◆ **Task instructions**: Provide the number of lines below that include "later", without any other words.

[Opening Records for the exercise section]

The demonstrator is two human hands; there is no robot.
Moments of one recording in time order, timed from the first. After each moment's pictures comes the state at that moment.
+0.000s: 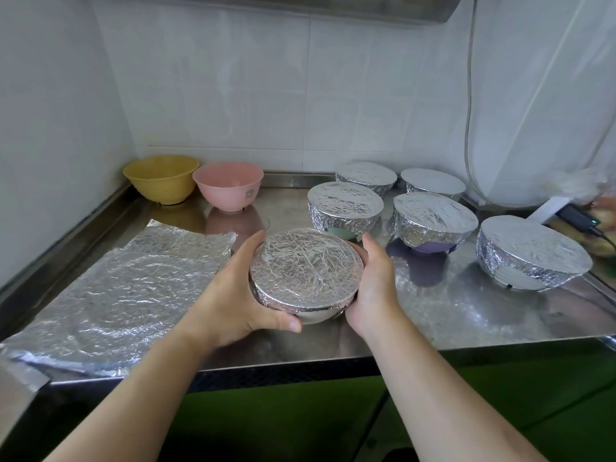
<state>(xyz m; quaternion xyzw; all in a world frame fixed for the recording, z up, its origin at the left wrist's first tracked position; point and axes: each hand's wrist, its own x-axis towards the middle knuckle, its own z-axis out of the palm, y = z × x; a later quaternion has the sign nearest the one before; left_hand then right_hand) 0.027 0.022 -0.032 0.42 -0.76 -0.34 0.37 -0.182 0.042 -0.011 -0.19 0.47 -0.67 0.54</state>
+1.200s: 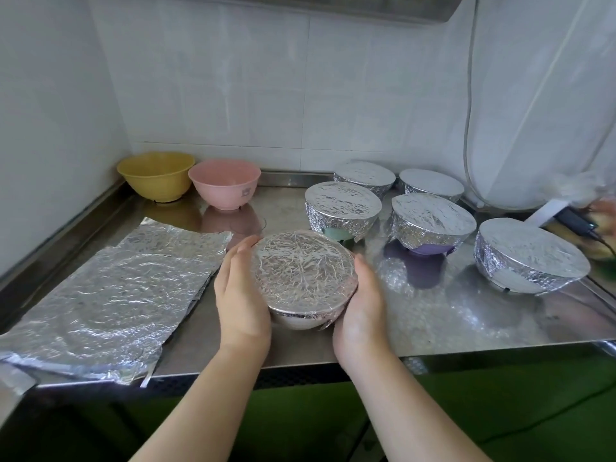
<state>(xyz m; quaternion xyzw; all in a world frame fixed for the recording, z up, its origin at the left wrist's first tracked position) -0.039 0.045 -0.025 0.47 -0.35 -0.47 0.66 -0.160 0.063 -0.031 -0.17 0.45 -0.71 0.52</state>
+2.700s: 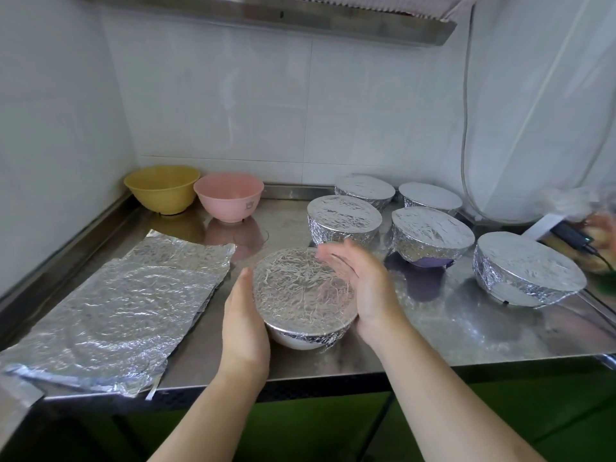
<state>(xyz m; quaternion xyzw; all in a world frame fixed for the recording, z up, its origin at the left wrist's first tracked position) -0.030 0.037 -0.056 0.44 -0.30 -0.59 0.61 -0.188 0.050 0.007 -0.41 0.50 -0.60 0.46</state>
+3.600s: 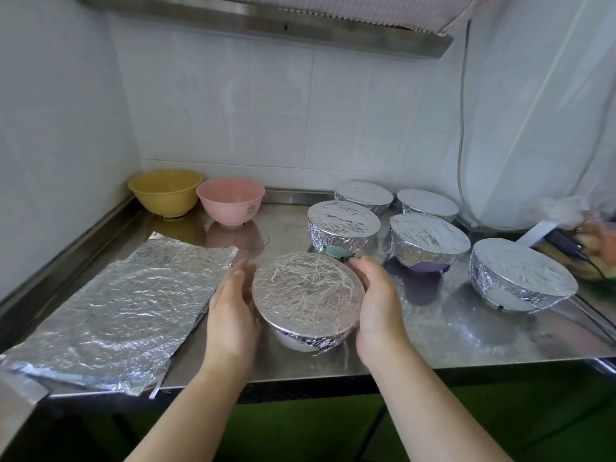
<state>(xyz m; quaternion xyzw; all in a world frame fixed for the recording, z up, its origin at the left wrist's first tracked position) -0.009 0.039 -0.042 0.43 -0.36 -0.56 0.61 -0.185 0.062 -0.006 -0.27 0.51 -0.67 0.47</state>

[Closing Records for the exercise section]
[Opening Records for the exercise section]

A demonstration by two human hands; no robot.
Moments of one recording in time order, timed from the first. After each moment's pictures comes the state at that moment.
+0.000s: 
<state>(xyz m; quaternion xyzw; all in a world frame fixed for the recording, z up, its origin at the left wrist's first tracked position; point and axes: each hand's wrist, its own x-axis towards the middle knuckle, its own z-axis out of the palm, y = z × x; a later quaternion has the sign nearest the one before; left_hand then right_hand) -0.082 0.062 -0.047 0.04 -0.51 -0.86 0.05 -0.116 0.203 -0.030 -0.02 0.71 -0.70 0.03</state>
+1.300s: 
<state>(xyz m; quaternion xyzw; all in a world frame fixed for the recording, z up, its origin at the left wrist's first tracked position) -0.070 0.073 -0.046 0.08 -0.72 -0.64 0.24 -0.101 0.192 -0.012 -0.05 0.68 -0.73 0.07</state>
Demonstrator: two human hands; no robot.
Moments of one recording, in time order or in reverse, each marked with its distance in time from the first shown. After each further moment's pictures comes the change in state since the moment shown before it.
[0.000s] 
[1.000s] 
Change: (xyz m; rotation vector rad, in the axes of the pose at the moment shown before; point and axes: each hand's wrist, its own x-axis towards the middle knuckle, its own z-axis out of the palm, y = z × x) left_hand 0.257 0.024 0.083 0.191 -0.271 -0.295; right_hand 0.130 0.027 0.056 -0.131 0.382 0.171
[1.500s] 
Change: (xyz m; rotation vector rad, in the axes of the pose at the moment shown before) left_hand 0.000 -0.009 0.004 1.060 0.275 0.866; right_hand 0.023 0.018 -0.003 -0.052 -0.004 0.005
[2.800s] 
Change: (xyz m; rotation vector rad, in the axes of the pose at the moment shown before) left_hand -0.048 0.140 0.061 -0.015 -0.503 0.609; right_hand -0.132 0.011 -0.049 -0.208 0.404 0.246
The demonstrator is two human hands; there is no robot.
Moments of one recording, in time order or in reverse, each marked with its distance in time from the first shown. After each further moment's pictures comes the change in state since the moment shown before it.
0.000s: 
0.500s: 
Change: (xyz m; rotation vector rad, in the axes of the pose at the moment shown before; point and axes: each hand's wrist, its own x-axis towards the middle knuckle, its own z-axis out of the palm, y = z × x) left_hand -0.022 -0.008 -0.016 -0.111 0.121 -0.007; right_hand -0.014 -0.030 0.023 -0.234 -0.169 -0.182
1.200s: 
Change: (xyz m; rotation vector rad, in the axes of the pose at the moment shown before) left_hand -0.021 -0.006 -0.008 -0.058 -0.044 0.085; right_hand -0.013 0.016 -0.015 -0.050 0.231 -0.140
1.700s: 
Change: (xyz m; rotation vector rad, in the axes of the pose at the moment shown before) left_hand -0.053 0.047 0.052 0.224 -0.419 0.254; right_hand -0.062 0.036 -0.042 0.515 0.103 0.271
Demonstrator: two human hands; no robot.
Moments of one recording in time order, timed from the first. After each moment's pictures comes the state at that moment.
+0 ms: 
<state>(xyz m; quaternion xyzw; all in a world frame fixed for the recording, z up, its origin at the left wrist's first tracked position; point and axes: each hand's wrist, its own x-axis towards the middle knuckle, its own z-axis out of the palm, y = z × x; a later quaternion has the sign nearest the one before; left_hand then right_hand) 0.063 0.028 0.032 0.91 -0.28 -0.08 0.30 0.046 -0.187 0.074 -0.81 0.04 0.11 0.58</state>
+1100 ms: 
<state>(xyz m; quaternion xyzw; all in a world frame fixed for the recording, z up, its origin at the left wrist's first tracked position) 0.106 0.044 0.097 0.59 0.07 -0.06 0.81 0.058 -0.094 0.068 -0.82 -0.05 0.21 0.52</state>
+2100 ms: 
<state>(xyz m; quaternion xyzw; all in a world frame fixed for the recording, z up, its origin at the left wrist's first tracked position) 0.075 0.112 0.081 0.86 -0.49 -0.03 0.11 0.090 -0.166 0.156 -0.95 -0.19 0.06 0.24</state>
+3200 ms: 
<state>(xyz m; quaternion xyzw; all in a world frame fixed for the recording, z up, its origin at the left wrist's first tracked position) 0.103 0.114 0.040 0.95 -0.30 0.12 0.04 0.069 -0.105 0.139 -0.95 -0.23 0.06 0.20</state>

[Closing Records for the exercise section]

◆ **Result**: 3